Case 1: Text → Audio + Motion

The most straightforward multimodal generation case. Given only text input, our model generates both synchronized audio and motion from scratch.

Case 2: Text + Reference Audio → Audio + Motion

Similar to Case 1, but with added voice cloning capability. The model generates audio matching the reference speaker's voice characteristics while creating synchronized motion.

Samples coming soon...

Case 3: Reference Motion + Target Text → Audio

This case demonstrates audio generation constrained by existing motion. To ensure temporal alignment between text and video length, we reorder the words from the original prompt rather than using entirely different content. For example: "JAM-Flow matches audio to video" becomes "Audio to video JAM-Flow matches". This maintains approximate text length while creating different semantic ordering, showcasing how our model adapts audio generation to fit frozen motion patterns with altered content.

Case 4: Reference Motion → Audio (without text)

An extreme case where the model must infer appropriate audio solely from motion patterns, without any text cues. Note: Without textual guidance, the model does not generate proper sentences or meaningful words. However, the generated audio still exhibits reasonable synchronization with lip movements, demonstrating the model's learned audio-visual correlations at a phonetic level rather than semantic level.

Failure Cases Analysis

We present two categories of failure cases to provide transparent insight into current limitations of our approach. Understanding these boundaries is crucial for future improvements.

Case 1: Input Length Mismatch Between Modalities

When there is significant length mismatch between input modalities (text, audio, motion), the model struggles to maintain proper lip-sync. While our model typically handles minor mismatches by generating natural interjections (sighs, "aha", "ahh", "oh"), severe length discrepancies can cause synchronization failures where lip movements no longer align with the generated audio or text content.

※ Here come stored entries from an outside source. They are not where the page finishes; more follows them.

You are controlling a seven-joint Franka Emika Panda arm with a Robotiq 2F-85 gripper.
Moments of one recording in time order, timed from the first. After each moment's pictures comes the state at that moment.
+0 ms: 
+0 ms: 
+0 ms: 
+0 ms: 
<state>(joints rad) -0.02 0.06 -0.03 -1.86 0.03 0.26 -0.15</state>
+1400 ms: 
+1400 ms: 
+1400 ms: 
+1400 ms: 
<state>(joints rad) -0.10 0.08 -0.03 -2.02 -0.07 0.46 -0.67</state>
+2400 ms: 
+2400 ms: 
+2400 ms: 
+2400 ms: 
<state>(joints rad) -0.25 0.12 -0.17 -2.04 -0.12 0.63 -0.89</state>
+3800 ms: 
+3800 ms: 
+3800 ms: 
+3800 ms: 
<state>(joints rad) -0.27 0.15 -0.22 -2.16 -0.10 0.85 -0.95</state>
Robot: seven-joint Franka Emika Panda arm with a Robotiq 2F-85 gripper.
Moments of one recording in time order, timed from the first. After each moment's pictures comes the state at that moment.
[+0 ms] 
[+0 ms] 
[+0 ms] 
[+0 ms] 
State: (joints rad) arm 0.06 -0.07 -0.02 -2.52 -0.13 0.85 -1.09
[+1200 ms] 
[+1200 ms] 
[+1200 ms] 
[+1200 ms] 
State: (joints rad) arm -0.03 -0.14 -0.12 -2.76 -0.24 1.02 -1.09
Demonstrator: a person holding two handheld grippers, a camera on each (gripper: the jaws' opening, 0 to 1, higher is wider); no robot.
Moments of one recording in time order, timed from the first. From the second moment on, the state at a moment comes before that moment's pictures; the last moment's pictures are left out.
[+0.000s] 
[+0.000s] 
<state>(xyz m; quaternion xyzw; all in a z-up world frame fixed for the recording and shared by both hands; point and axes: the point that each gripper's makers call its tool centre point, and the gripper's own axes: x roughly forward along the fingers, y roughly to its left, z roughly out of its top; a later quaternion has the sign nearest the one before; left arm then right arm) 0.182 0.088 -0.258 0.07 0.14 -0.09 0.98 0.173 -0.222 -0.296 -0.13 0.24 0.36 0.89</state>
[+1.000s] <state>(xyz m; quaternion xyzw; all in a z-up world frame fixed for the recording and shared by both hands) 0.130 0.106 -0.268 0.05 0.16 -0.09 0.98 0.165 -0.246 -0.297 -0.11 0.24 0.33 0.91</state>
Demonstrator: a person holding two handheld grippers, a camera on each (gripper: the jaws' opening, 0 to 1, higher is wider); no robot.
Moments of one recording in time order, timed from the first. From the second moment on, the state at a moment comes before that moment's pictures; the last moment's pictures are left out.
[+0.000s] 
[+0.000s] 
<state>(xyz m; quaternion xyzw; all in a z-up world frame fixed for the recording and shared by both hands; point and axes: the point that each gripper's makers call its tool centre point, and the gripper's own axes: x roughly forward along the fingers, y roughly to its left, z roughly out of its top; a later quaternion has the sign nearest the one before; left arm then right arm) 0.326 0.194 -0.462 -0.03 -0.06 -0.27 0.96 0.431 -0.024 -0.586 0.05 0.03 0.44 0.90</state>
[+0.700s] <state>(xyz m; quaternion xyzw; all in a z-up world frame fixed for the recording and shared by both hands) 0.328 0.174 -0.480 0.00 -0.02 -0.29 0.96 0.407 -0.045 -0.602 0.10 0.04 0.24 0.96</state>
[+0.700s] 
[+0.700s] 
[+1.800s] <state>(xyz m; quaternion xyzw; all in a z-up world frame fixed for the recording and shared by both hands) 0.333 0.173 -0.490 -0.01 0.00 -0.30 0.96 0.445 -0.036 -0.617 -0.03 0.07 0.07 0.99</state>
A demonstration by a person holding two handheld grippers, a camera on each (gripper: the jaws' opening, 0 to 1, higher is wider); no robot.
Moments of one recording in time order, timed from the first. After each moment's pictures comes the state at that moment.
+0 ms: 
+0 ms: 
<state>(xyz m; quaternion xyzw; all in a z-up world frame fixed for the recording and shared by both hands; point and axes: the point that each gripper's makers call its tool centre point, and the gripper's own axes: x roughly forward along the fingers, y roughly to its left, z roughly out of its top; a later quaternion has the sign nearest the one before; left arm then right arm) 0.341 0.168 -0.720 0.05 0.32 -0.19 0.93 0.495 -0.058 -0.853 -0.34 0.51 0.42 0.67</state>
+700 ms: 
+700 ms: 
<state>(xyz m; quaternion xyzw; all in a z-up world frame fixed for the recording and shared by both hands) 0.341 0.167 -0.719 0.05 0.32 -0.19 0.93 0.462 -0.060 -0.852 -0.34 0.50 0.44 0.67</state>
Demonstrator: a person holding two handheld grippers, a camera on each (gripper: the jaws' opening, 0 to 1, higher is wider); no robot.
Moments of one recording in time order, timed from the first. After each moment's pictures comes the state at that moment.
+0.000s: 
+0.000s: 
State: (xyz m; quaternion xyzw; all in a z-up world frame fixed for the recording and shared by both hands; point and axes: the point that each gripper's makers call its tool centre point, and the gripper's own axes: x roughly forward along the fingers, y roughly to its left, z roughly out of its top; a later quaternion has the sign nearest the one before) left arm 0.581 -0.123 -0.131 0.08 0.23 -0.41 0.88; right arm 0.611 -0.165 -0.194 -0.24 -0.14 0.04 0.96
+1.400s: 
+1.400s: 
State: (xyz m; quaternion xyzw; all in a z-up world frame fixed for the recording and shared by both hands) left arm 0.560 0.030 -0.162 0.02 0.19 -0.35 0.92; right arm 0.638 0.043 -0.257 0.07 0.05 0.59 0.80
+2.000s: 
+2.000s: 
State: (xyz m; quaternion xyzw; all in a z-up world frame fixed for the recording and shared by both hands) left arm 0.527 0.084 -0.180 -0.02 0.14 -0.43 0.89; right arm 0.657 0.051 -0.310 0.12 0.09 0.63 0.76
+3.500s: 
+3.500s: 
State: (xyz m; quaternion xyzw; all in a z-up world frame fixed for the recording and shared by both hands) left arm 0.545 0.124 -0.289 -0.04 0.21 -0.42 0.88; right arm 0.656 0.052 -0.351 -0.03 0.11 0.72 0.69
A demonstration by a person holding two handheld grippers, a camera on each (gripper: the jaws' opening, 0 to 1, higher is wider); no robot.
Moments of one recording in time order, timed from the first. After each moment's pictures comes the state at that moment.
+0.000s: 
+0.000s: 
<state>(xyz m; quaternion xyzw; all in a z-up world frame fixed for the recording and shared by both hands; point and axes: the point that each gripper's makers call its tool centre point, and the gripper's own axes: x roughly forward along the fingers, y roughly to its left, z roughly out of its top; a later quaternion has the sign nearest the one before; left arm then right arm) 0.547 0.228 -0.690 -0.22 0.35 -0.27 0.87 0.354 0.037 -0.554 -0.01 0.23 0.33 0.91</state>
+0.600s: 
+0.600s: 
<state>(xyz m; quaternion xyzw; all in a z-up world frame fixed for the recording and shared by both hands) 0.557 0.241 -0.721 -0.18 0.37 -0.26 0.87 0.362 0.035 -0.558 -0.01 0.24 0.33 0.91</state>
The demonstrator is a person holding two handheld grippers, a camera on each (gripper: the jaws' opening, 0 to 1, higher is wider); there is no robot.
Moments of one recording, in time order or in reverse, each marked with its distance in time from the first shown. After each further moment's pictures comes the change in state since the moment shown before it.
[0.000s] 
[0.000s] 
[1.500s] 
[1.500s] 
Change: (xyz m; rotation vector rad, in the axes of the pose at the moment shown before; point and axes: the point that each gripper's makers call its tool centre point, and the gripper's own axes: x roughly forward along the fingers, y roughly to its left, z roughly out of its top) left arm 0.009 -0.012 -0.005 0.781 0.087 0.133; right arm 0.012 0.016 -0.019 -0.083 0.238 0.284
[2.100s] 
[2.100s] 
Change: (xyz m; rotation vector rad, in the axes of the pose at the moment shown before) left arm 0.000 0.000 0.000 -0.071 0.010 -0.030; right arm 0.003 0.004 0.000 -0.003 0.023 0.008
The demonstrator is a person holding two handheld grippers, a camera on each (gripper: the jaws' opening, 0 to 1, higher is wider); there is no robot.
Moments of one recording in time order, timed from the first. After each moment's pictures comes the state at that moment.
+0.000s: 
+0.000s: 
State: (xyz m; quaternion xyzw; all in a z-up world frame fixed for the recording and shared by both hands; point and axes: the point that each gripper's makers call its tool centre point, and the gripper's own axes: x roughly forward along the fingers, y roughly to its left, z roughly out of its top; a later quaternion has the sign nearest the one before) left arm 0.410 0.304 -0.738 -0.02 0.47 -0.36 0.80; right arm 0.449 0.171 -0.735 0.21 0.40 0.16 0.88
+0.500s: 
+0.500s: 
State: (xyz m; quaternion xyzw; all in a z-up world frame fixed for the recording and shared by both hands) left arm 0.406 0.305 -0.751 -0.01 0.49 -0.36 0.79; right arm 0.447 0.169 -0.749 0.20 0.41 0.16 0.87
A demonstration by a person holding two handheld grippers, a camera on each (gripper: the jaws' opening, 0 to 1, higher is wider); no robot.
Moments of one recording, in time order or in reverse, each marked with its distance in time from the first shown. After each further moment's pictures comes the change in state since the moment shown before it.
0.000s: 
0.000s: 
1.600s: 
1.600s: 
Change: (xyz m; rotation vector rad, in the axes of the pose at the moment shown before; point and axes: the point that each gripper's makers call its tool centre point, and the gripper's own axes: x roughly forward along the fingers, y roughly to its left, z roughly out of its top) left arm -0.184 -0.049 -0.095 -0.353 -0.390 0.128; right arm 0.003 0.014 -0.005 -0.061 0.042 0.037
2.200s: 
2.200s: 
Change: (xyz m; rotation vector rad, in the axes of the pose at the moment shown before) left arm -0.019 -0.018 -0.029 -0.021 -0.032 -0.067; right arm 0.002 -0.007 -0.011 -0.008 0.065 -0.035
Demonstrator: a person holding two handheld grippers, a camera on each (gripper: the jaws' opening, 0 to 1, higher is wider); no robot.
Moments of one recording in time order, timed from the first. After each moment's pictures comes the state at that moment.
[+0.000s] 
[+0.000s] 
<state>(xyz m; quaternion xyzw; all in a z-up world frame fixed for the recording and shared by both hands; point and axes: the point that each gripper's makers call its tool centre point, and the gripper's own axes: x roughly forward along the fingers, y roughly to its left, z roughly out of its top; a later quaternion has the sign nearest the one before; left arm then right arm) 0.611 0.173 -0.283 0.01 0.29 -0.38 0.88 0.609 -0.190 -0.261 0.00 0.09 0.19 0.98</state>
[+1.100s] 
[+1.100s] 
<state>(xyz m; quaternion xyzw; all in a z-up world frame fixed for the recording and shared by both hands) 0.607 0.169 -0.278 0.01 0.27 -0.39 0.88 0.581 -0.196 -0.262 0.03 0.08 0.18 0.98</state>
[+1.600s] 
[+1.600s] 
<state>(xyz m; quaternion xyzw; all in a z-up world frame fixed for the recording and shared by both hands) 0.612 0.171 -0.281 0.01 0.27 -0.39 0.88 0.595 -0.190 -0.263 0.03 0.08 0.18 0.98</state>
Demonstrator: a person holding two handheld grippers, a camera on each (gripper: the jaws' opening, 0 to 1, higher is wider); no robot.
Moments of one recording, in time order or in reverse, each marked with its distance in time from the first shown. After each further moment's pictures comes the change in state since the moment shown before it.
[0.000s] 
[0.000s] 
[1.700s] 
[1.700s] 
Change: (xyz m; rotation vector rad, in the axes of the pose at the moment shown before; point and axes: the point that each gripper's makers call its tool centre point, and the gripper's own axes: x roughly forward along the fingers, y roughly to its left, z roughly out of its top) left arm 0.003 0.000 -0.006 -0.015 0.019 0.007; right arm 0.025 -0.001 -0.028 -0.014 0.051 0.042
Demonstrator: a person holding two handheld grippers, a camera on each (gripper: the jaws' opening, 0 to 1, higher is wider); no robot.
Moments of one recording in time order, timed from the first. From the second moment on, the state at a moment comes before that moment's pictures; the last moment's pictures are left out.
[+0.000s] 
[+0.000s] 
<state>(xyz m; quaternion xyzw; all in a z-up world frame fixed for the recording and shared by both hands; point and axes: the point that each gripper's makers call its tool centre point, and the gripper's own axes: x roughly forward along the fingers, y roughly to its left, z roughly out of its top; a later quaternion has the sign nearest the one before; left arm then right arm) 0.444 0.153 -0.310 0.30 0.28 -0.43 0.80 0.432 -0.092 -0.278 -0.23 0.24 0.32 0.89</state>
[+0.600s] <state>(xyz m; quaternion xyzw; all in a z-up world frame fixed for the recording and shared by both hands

Case 2: LivePortrait Base Model Keypoint Detection Failure

Our approach relies on LivePortrait base model for keypoint detection and warping. When LivePortrait fails to detect facial keypoints—particularly common with non-realistic images like flat cartoons or highly stylized artwork in image-to-video (I2V) setups—our model cannot generate proper motion. This fundamental dependency means that inputs outside LivePortrait's detection capabilities will result in suboptimal or failed generation.